Under the hood, the EVM is a stack-based state machine: every full node runs its own copy, and each one must compute the exact same result from the same starting state and transaction inputs. This determinism is what lets a decentralized network of independent computers agree on account balances and contract data without a central authority checking the math.
Smart contracts are deployed as bytecode, a sequence of low-level instructions called opcodes that the EVM reads and executes one at a time. High-level languages such as Solidity exist precisely so developers don't have to write opcodes by hand; a compiler translates the contract logic into bytecode before it's published on-chain. Every operation, from adding two numbers to writing a value into permanent storage, costs gas, paid in ETH. Gas caps runaway computation and is the practical reason the EVM is only "quasi" Turing complete rather than able to run truly infinite loops.

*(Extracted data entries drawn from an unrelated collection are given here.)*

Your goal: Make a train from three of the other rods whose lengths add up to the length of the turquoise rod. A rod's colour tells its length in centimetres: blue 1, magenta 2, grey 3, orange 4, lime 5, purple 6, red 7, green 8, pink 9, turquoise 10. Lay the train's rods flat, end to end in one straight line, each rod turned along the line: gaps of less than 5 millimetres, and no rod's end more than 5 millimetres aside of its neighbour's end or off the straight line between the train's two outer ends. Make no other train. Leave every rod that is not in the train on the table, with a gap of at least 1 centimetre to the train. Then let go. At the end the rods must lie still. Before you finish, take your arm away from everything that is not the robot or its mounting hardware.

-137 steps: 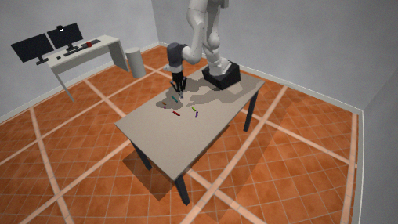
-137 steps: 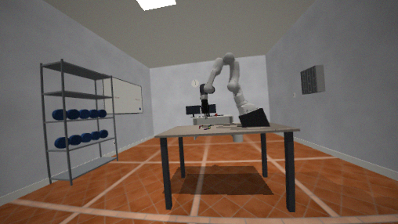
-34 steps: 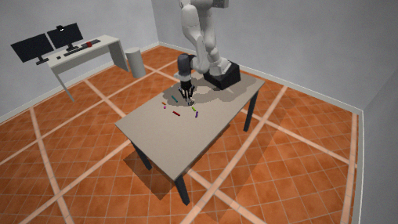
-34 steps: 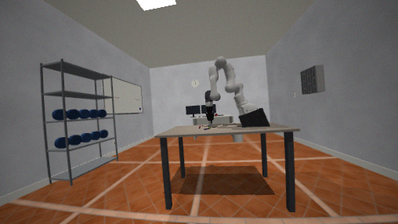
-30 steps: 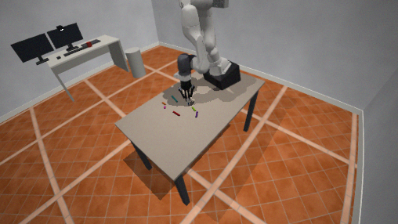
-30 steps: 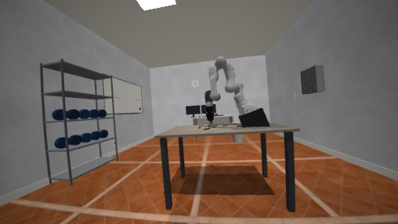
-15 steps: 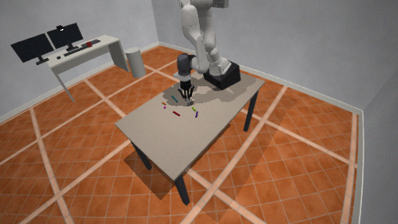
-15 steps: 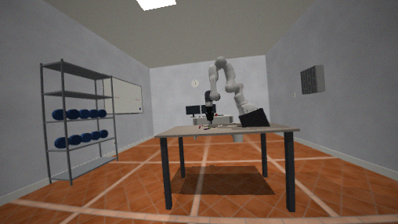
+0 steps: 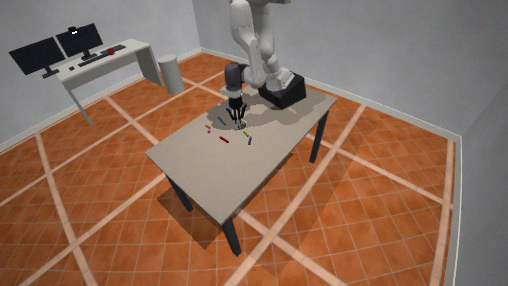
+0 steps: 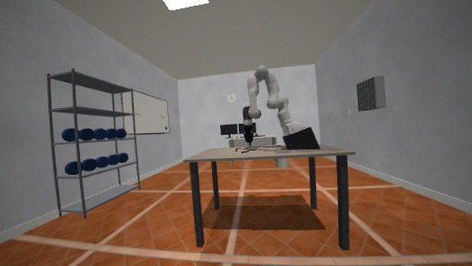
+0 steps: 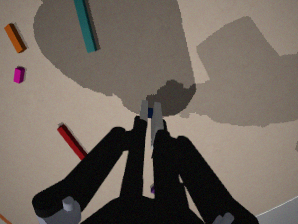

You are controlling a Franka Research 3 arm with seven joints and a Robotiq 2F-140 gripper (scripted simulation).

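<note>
Right now the small blue rod is 30 mm below my hand. Round my hand: purple rod: 140 mm to the left, 40 mm below, 30 mm ahead; then lime rod: 70 mm to the left, 40 mm below; then red rod: 130 mm ahead, 40 mm below, 20 mm to the left.
</note>
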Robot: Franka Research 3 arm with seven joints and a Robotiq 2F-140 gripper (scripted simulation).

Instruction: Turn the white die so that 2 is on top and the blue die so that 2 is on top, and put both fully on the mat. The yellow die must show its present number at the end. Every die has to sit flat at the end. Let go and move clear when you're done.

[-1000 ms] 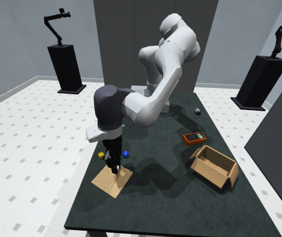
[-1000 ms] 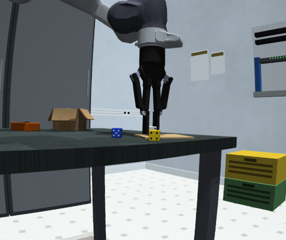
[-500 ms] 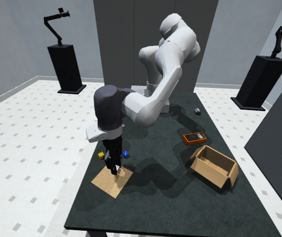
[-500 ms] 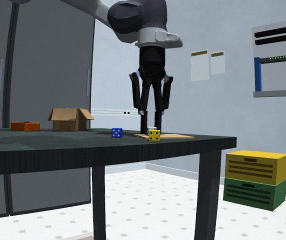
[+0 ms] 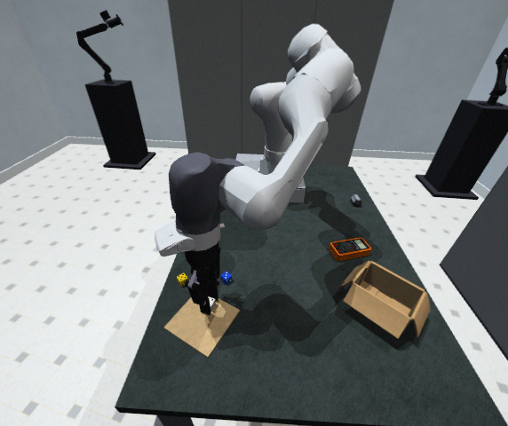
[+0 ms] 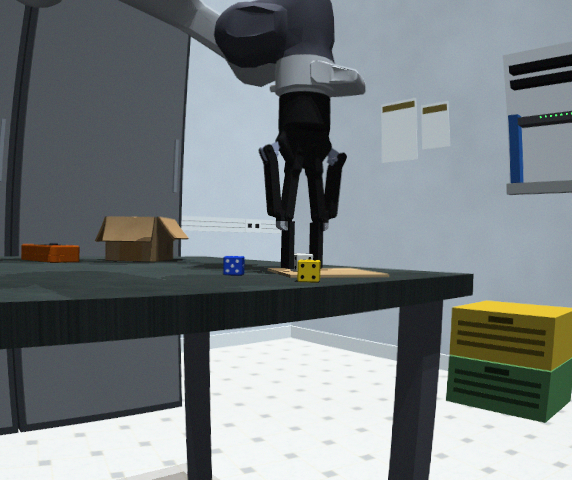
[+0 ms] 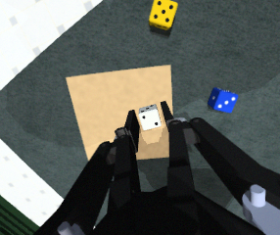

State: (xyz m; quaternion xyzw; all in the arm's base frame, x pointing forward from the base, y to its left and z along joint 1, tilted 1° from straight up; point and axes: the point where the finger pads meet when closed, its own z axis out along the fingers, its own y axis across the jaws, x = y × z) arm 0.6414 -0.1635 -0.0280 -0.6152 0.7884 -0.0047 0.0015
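Now: the white die 20 mm below my hand. From my hand the other things lie so: tan mat 40 mm below, 40 mm ahead, 10 mm to the right; blue die 90 mm behind, 30 mm to the left, 30 mm below; yellow die 100 mm to the right, 70 mm behind, 30 mm below.
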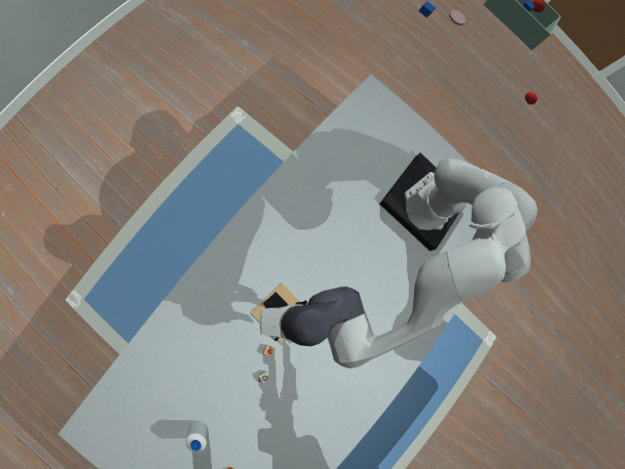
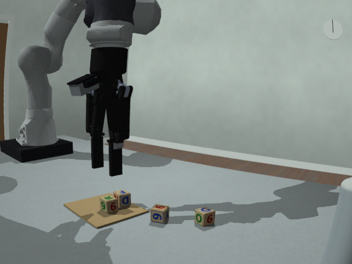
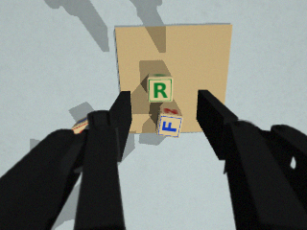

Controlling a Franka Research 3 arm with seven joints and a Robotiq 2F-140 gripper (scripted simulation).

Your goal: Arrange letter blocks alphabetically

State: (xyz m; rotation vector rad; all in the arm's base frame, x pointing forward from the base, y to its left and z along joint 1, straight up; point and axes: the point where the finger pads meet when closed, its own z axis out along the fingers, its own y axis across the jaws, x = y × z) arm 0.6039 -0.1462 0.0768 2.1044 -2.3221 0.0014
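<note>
Right now the tan mat is 12 cm below my hand and 2 cm behind it. From my hand the other things lie so: block: 10 cm below, 5 cm to the left, 1 cm behind.
</note>
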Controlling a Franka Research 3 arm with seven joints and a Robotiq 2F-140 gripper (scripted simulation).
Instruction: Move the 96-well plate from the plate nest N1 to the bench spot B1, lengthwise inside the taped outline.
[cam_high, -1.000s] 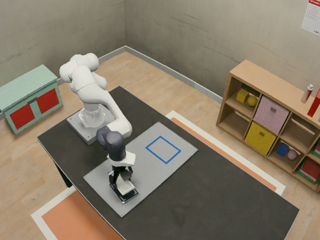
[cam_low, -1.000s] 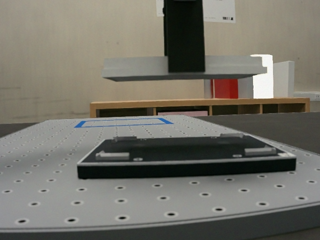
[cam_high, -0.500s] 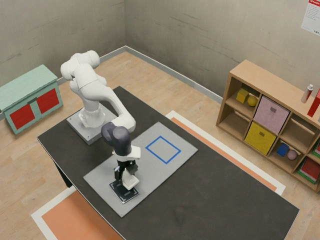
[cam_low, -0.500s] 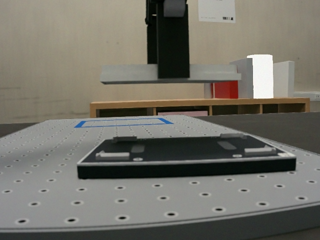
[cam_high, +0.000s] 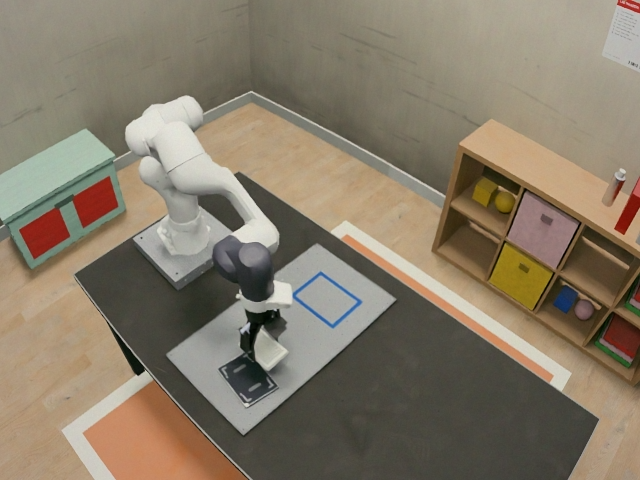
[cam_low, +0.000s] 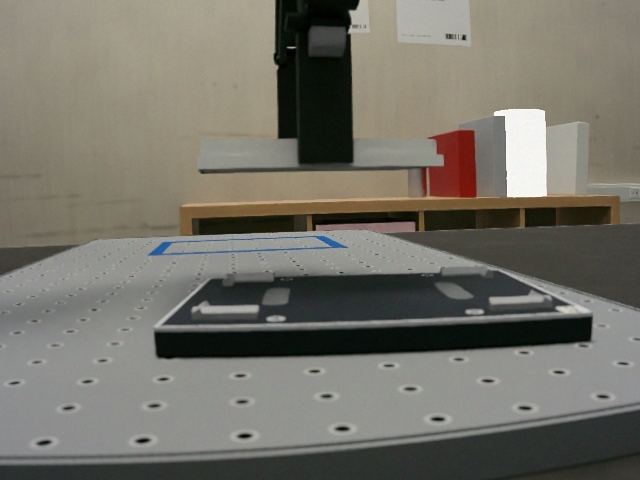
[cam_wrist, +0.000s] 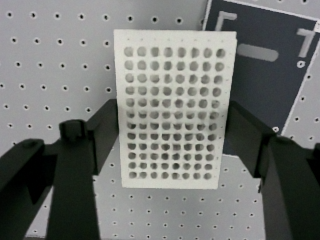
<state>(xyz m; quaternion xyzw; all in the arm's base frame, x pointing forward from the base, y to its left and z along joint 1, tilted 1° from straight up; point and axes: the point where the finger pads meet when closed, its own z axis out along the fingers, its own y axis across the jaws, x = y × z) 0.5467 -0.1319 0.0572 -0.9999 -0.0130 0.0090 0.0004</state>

Because the EVM's rules are public and well documented, other networks have copied them rather than inventing their own execution environment. Chains like Polygon, Arbitrum, Base, and BNB Smart Chain run EVM-compatible or EVM-equivalent environments, meaning contracts written and tested for Ethereum can often be redeployed with little to no modification, and wallets, block explorers, and developer tools carry over as well. This shared standard is a major reason Ethereum's tooling and developer base extend far beyond its own base layer.
The tradeoff is that the EVM's execution model, requiring every node to replay every transaction, limits raw throughput, which is why gas fees spike under heavy demand and why much of Ethereum's scaling roadmap now runs through Layer 2 rollups that inherit EVM logic while settling back to the base chain.